Copy each line of the data that has "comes" in it.

"""

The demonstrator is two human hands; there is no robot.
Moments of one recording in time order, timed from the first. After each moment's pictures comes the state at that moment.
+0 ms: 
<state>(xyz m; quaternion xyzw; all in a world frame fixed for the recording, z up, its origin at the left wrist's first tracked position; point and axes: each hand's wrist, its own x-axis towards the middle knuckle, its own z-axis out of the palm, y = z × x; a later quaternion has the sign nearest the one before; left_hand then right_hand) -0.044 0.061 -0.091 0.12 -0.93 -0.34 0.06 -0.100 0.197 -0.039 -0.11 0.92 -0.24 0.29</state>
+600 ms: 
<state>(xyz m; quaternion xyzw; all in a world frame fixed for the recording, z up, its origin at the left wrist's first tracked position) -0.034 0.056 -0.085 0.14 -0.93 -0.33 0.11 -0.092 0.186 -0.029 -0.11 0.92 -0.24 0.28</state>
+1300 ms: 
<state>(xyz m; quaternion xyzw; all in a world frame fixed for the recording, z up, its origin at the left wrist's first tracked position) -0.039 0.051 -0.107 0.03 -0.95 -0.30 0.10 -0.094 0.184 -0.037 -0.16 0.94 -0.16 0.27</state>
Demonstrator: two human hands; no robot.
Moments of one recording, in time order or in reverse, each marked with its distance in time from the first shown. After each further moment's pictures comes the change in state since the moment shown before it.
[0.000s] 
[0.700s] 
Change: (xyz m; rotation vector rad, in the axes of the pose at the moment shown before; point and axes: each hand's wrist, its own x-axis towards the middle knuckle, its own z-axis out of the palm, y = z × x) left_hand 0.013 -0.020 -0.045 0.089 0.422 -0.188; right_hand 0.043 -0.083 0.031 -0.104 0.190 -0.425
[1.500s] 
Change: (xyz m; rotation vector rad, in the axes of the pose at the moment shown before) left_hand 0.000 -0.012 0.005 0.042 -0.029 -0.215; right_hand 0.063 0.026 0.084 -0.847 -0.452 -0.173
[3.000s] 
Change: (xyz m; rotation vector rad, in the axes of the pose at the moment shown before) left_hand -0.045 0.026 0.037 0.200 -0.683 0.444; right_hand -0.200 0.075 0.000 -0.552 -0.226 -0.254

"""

■ Expected answer
Moments of one recording in time order, timed from the first. After each moment's pictures comes the state at that moment.
Moments of one recording, in time order or in reverse, each marked with its distance in time from the first shown. After each further moment's pictures comes the change in state since the moment shown before it.

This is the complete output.